From: Hans Aberg (email@example.com)
Date: Tue Nov 29 2005 - 09:07:22 CST
On 29 Nov 2005, at 15:42, Doug Ewell wrote:
>>> 1. I don't see how Unicode, or any other coded character set,
>>> can be considered a human-to-human interface. Very few humans
>>> communicate directly with each other by means of character codes.
>> What about the email you just wrote?
> That went through several computers, didn't it?
> Perhaps we simply have different ideas of this whole "human-to-
> human" and "computer-to-computer" distinction, in which case
> there's no sense arguing about it.
Yes, you are thinking about all the data passed through, not only the
structural parts making up the actual interface.

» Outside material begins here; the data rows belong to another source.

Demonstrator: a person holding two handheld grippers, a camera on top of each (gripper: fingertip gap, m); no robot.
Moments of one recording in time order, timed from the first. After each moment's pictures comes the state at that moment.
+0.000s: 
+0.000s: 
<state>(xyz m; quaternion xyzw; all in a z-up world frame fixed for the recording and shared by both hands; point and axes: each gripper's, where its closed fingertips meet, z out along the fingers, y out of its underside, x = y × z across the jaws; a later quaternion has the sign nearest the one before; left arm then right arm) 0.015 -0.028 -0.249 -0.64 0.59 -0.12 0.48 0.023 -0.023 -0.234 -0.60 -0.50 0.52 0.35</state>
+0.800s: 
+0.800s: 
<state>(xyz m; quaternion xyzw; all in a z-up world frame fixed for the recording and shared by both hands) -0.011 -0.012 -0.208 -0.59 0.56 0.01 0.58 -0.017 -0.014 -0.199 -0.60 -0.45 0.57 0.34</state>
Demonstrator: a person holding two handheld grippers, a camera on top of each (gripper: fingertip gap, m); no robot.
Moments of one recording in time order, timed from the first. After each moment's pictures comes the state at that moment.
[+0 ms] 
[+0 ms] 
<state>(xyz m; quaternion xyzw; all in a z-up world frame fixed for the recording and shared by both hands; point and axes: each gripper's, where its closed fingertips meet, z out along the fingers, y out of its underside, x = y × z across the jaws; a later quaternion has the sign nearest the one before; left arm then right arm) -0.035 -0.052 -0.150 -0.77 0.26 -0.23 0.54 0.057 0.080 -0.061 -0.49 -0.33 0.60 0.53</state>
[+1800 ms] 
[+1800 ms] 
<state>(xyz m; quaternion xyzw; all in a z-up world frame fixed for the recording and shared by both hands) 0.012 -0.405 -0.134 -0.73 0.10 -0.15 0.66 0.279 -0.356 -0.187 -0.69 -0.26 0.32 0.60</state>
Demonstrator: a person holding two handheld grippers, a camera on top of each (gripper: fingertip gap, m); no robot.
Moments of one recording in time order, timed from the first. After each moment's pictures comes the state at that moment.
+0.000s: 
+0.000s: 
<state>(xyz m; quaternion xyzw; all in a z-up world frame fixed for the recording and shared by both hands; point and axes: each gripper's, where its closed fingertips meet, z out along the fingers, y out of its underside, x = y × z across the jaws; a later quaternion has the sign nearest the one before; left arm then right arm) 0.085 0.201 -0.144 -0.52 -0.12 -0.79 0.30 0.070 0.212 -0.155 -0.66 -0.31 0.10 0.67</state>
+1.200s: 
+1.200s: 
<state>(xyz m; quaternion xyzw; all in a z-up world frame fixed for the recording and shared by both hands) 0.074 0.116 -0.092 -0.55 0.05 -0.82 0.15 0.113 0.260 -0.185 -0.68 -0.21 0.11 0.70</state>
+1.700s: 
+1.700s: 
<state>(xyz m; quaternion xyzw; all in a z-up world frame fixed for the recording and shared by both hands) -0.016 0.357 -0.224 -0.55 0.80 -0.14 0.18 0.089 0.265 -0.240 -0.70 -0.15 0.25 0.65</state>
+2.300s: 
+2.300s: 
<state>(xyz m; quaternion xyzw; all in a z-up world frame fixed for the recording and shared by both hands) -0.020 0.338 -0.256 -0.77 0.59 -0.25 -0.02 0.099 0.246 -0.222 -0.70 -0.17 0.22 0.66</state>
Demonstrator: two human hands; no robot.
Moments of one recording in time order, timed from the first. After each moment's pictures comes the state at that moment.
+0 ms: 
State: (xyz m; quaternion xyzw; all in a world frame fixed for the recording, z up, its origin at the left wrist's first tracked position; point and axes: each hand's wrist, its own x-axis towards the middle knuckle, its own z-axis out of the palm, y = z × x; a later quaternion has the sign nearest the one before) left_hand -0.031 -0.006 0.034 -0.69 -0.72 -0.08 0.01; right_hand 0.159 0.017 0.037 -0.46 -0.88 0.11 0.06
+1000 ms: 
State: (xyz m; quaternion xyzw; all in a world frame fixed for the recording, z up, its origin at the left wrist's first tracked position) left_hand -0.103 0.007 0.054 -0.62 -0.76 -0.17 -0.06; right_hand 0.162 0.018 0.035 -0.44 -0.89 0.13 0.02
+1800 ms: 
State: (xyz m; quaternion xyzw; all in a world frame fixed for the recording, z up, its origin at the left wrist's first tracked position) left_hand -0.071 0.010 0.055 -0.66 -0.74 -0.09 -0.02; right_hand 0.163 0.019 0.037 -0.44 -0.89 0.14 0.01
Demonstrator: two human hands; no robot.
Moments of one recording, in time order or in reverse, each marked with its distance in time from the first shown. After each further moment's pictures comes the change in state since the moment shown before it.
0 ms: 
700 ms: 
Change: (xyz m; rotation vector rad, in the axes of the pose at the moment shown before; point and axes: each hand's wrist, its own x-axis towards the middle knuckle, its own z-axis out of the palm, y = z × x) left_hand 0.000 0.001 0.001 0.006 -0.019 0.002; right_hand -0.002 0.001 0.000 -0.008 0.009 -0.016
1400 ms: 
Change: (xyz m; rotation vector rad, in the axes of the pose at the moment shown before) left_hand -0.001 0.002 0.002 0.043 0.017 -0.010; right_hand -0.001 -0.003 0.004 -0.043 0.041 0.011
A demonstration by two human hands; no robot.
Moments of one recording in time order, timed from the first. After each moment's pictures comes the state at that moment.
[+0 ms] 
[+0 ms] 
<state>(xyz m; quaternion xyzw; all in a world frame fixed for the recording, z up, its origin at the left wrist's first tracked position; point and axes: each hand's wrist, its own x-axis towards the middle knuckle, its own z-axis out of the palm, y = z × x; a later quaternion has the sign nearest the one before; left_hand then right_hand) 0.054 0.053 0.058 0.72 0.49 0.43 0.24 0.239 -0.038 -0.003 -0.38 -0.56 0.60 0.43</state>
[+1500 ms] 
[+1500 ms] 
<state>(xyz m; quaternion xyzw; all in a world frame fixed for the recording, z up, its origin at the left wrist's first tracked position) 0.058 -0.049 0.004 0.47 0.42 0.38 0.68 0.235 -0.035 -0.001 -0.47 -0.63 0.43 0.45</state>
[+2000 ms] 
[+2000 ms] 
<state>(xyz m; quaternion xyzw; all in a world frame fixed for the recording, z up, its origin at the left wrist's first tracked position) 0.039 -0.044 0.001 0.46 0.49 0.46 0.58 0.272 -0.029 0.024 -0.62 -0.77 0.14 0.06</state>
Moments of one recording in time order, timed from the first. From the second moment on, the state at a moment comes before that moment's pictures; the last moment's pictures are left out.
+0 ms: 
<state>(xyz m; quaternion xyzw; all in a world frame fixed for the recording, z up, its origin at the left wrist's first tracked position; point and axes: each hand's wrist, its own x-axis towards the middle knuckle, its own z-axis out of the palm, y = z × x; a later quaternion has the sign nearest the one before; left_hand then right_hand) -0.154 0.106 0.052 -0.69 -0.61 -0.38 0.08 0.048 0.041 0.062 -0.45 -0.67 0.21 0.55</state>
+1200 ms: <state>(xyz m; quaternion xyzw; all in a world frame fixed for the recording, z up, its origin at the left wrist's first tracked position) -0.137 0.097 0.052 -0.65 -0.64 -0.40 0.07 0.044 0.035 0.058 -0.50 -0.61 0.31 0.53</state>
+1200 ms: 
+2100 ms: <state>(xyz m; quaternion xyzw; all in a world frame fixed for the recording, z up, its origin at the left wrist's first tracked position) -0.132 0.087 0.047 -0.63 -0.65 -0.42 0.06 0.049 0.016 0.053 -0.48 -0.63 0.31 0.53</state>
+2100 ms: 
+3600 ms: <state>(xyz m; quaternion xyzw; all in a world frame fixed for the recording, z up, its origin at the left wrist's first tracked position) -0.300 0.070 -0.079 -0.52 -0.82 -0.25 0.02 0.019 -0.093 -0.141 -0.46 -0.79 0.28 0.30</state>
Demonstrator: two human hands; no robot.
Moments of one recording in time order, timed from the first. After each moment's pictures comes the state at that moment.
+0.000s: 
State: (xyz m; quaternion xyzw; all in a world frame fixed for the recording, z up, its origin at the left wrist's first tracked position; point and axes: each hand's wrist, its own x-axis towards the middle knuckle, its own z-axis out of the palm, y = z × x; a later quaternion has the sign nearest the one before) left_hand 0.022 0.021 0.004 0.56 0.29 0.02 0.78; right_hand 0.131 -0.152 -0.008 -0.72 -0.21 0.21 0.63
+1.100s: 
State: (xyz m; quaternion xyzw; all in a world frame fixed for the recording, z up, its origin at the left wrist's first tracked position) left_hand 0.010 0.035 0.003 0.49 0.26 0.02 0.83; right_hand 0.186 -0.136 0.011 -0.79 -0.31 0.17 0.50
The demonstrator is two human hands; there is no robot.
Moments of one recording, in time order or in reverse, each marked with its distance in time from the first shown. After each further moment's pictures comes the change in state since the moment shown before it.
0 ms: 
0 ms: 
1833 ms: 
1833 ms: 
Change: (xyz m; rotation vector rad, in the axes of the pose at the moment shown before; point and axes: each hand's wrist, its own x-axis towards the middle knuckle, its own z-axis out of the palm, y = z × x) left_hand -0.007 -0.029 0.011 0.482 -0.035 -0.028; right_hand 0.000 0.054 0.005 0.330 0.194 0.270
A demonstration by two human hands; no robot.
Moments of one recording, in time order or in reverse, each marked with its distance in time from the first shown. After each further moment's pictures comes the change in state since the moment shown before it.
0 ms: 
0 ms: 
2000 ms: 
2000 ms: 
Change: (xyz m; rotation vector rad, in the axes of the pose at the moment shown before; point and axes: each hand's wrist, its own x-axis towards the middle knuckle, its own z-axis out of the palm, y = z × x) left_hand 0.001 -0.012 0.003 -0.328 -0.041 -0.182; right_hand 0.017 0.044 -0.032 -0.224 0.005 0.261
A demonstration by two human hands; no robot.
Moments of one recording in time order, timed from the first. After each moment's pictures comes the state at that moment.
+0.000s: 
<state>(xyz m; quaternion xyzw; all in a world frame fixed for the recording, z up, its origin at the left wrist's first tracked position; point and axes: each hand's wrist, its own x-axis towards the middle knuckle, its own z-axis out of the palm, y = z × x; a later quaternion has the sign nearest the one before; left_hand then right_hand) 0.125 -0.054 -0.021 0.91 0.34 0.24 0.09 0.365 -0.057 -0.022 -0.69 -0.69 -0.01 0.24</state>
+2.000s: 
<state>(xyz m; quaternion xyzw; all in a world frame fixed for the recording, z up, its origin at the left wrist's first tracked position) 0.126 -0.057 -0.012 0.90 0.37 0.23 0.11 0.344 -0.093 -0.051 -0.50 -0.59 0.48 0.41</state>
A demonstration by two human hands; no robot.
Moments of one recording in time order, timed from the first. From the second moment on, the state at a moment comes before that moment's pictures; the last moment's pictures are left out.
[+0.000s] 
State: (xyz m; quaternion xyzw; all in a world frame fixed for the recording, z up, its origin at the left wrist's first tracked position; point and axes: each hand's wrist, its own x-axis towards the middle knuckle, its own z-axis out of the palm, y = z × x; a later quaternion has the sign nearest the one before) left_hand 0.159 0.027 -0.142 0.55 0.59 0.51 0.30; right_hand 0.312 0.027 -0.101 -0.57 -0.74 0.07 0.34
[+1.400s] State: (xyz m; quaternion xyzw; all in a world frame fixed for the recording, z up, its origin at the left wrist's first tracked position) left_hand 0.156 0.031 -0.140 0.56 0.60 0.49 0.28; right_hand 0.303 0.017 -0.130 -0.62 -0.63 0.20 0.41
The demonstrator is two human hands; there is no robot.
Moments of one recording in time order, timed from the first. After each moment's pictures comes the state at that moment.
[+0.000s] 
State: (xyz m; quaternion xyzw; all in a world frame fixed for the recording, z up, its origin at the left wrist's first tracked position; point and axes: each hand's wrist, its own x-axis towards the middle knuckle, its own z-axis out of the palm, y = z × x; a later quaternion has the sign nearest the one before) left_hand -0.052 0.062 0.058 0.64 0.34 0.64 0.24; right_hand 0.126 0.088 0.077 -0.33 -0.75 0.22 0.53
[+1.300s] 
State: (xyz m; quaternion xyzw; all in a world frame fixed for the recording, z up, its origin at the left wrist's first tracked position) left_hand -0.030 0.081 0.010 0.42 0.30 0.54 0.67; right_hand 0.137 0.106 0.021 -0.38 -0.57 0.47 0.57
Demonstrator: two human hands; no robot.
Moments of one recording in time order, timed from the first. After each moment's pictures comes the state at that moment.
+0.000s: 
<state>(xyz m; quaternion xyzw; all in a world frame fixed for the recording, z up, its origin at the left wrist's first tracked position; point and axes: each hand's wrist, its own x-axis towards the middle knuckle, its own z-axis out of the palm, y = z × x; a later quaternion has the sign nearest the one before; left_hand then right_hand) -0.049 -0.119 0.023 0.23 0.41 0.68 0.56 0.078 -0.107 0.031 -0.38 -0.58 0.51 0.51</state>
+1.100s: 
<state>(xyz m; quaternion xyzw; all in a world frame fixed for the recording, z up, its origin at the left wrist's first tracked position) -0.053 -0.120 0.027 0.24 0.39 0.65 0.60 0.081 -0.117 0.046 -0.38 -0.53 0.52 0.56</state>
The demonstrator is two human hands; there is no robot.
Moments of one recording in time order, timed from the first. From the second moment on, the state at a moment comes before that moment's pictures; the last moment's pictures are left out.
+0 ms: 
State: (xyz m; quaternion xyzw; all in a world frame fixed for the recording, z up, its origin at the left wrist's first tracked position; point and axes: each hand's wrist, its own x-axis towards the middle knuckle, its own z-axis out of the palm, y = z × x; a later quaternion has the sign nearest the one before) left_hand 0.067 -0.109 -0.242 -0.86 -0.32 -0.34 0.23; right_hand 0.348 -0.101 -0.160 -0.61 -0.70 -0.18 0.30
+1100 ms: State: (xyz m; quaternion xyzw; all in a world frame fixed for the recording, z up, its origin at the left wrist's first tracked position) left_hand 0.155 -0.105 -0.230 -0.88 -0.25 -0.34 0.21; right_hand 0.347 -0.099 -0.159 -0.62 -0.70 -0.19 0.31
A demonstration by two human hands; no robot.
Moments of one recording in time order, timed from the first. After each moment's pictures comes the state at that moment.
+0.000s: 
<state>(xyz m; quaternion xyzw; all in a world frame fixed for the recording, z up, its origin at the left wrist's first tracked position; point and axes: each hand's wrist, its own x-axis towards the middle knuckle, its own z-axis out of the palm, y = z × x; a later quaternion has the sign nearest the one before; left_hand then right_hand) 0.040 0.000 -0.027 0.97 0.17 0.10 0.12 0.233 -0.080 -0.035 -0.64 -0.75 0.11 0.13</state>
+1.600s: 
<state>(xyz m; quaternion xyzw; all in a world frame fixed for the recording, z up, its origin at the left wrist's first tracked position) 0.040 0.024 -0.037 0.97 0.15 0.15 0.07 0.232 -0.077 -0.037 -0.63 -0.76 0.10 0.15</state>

> My point is, Unicode is no different in this regard than any other
> coded character set since BCDIC.
Right. One should note that the UNIX filesystem at low level does not
need even ASCII. There are prohibitions about the characters (or
bytes) '/' and '\0 appearing in filenames, but one could easily get
around it by finding suitable ways to encode these characters when
passed to a higher level. At a higher level, one needs then to think
through what consequences such a change might have on the whole of
UNIX. But the advantage would be that there would be no problem at
least being able to handle files with strange filenames coming from
other filesystems. The method would be the same for UTF-8, or any
other byte oriented character encoding.